Group running

In my first year of running I ran entirely on my own. No running partners, just me and my iPod or Garmin gadget for company. I quite liked the solitude and opportunity to not have to worry about work or making conversation.

Around the middle of the year I started running more and more with other people. At first it was just my friend and colleague Mike, doing a circuit of Green Park and Hyde Park on a lunch break when I was visiting one of my London clients. There were a few races too, which are of course group events, although the conversation is rather muted when you don’t know anybody. It’s rarely been the case, in my experience at least, that you’ll say more than a few words to people next to you.

More recently, I’ve been a member of a running club, which has plenty more opportunities to talk with people, although the ‘*how long have you been running?*’ introductory gambit felt too first-year-at-University to use more than once or twice! It’s certainly quite nice on the dark evenings to have folk around who are happy to talk and share a few words.

There are a few observations I thought it’d be useful/interesting/fun to write about that strike me as unique to group running, as, well, they’ve not happened when I’ve been running on my own.

Street furniture – Running along roads at night has it’s own unique problems. Street furniture – posts, signs, bus shelters, advertising boards and the oh-so infamous bollards. Running into them at speed is not likely to be a huge amount of fun. But it’s one thing to trip over them when you’re running on your own. That’s likely to be your own fault. The trouble is when you’re in a group, and you’re not at the front, you don’t get to see what’s coming up. So it became *rapidly* obvious to me that when folk were waving their hands over something, or shouting something back (‘Trolley!’ being my favourite so far), there’s an obstacle up ahead. Bollards in particular pop up a lot, so the initially strange process of every runner signing with their hands the location of a bollard soon became second nature, to the extent I’ve found myself doing it on my own runs…

Car and van man – I generally avoid running on the busy roads. Given the running club has little choice to use some of the roads to get to certain places, it came as something of a surprise to me to find that cars and vans would frequently beep their horns at the running group. I’d thought it was just ‘one of those things’ – busy junctions mainly – but it soon became clear it was a bit more focused at *us* than that. Maybe just a fellow runner tooting their support? That just seemed silly. Of course it was something even more focused: the girls in the group, of which my running group has a large number. I’m a mid-30’s bloke with few redeeming features, who generally runs in the morning, or on my own around a quiet local park, so not really going to be on the receiving end of such things.

Kids – Ahhh the delightful future of our species. So innocent. Yes, the kids seem to like shouting silly comments at us as we run by. Perhaps because they’ve (not so quickly) worked out that we’re – by definition – running away, and therefore not likely to do much. Last night kids started to kick a football at us. In the dark. Not fun, but nobody seemed inclined to do much and just let them get bored with their antics. I started to console myself thinking they’d probably die young from too many chips and a sedentary lifestyle… But then they were outside. With a football. Damn.
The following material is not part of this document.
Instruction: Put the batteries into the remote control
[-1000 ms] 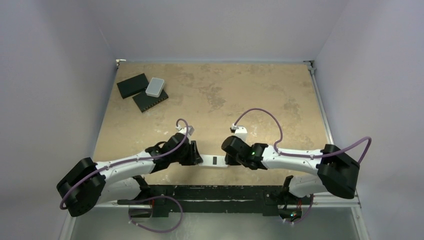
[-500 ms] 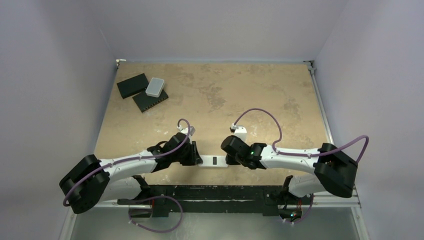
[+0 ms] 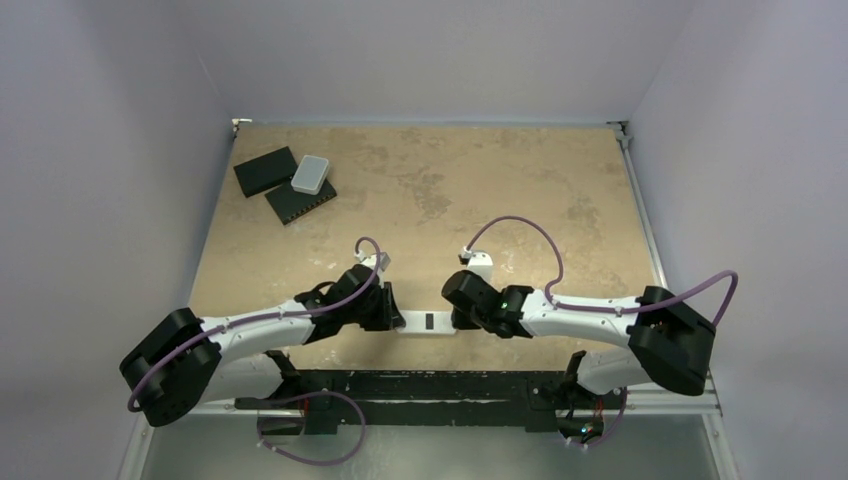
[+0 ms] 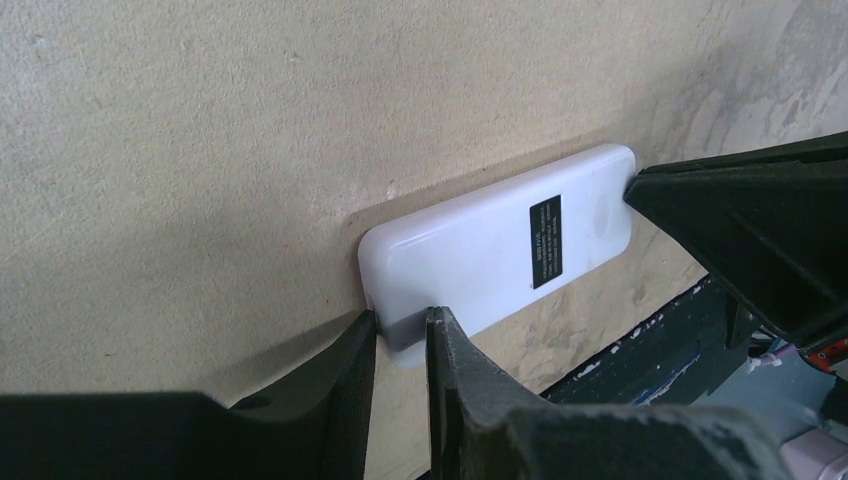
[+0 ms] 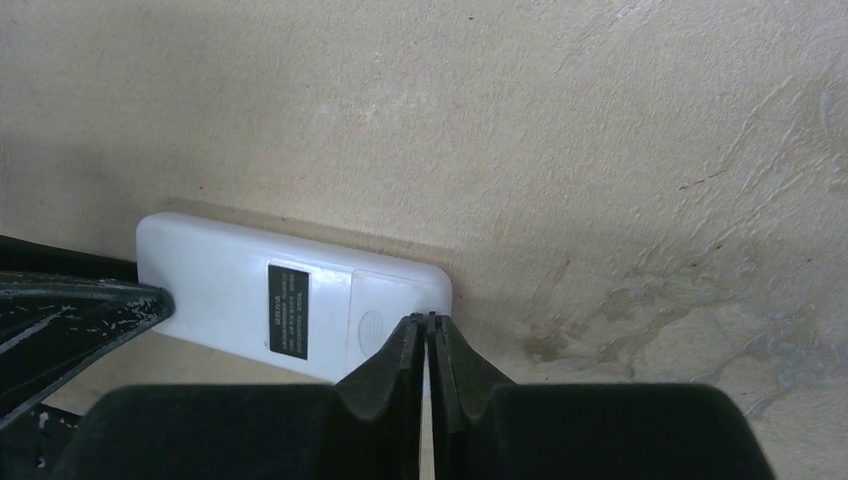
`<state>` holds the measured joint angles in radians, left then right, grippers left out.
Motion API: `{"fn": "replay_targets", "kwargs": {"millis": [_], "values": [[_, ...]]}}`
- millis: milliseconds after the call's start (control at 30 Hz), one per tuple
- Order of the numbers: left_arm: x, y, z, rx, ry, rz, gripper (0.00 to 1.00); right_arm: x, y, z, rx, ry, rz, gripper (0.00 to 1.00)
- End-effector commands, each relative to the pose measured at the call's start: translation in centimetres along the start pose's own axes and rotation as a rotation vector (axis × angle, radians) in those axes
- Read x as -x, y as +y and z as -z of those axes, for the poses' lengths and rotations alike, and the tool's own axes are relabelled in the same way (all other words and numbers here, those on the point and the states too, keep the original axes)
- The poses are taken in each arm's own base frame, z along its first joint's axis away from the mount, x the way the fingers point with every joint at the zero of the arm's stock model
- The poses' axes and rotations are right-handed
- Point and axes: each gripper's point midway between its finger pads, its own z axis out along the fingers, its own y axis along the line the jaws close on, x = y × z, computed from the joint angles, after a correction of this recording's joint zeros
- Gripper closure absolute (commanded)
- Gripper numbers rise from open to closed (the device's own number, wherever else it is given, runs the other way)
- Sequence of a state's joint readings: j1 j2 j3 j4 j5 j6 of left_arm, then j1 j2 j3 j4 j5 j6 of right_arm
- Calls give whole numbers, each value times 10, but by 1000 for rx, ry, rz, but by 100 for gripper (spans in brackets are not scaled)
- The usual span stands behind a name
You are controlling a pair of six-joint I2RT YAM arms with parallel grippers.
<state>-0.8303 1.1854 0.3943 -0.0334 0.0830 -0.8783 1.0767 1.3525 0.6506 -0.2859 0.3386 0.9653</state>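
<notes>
The remote control (image 3: 428, 322) lies back up at the table's near edge, its white back and small dark label (image 4: 545, 241) showing. My left gripper (image 3: 397, 319) is shut on the remote control's left end; in the left wrist view its fingers (image 4: 402, 322) clasp a corner of the remote control (image 4: 480, 255). My right gripper (image 3: 456, 318) is at the other end. In the right wrist view the right gripper's fingers (image 5: 428, 322) are pressed almost together, tips on the edge of the remote control (image 5: 250, 290) by its battery cover (image 5: 385, 315). The batteries are out of view.
Two flat black slabs (image 3: 264, 170) (image 3: 300, 204) and a light grey rounded box (image 3: 311, 174) lie at the far left corner. The black mounting rail (image 3: 420, 385) runs just beyond the table's near edge, close under the remote control.
The left arm's rear part has shifted slightly to the right. Both grippers stay at the ends of the remote, which has not moved.
</notes>
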Motion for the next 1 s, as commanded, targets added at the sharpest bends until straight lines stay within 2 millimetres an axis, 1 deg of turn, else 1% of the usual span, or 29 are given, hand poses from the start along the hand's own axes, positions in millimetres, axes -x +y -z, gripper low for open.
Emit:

Pedestrians – I’ll confess I’ve occasionally fumed at running groups as they steam past. There’s a feeling of being overrun and hassled when more than a few people barrel past you. I always try to make a point of thanking people when I realise they may be inconvenienced by what’s going on, unless they’re managing to take up an entire pavement and show no awareness of polite coughs or requests.

Scanning the comments so far you might get the impression that it’s dangerous and unenjoyable. Quite to the contrary, I enjoy it immensely. Here then are the *positives* I’ve gleaned so far:

Feeling of speed – When you’re running in a large group, it feels (to me) a lot faster. Perhaps it’s that it’s more street based than I’m used to, so it feels faster as you run past landmarks. Of course, roundabouts and traffic lights put a swift stop to these feelings, but a nice straight road with nobody else around is great fun to run along.

Company and Conversation – Not to be understated, simply having company and somebody to talk to as you run along is perhaps the main motivation to my joining a running club. I could see there would be days when I’d take a look at the weather and think better of going out for a run. I’m sure there still will be, but on balance it’ll be more appealing knowing I won’t be running on my own.

New Routes – It’s fair to say running in large cities on your own can severely limit the routes you can, or want, to take. Running with a group opens up possibilities that wouldn’t otherwise be open to a single runner.

Games – I hadn’t really taken in that running could actually involve ‘games’ of sorts. So far this has amounted to the ‘indian trail’ idea with the rear most runner sprinting to the front of the group, and repeating. It makes a long run through an otherwise dull section of road a lot more fun.